* Task statement *
Whenever a picture appears, leave it out while repeating all the other data exactly.

* Raw data *

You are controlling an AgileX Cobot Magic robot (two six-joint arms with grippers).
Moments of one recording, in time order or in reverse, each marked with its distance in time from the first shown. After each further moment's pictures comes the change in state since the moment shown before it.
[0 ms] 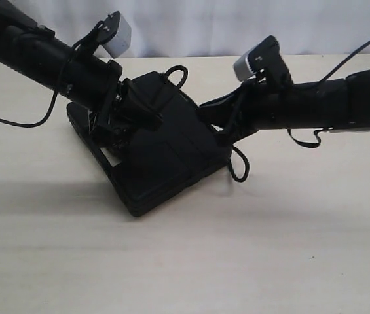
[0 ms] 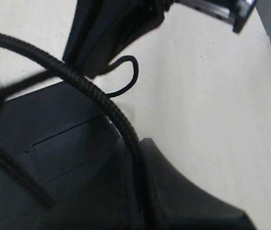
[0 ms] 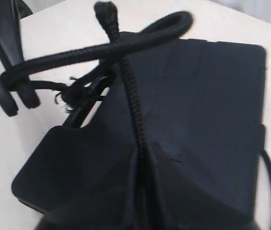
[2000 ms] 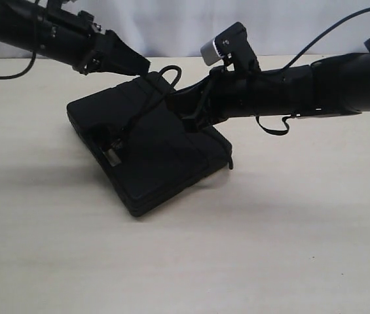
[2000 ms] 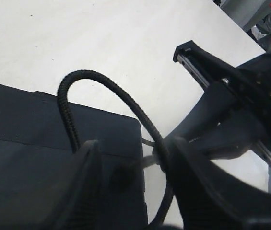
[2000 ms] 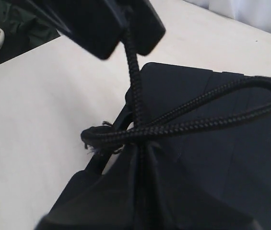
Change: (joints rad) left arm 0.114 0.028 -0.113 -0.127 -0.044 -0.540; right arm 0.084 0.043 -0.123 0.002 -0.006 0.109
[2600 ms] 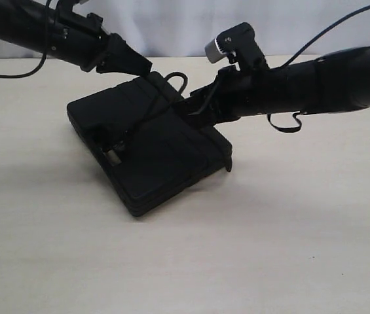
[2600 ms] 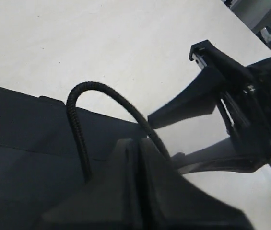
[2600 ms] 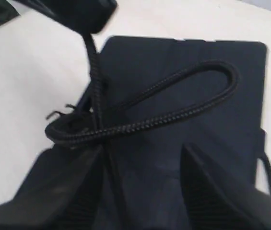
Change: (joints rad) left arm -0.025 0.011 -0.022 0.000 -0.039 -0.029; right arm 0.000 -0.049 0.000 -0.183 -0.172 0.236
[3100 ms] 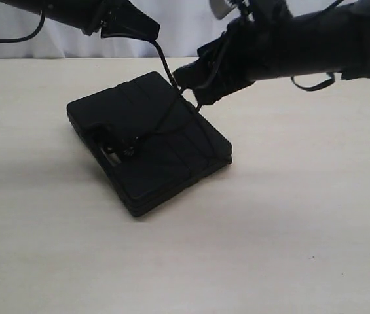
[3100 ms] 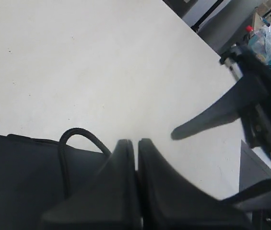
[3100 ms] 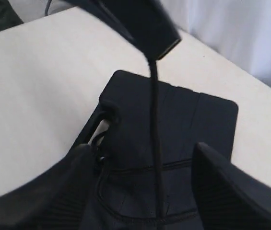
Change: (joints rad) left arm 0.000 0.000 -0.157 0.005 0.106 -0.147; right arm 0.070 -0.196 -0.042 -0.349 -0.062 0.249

* Exercise response *
You are controlling an AgileX Cobot Magic robot (two six-joint arms with grippers).
Moments of one recording, in time order or in reverse, each marked with its distance in time from the first shown. After each further moment's pictures comes the change in state since the moment shown before it.
[0 ms] 
[0 ms] 
[0 ms] 
[2000 ms] 
[2000 ms] 
[2000 ms] 
Change: (joints rad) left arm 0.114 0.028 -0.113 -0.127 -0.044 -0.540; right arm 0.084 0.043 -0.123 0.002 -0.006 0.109
[2600 ms] 
[2600 ms] 
[2600 ms] 
Change: (joints rad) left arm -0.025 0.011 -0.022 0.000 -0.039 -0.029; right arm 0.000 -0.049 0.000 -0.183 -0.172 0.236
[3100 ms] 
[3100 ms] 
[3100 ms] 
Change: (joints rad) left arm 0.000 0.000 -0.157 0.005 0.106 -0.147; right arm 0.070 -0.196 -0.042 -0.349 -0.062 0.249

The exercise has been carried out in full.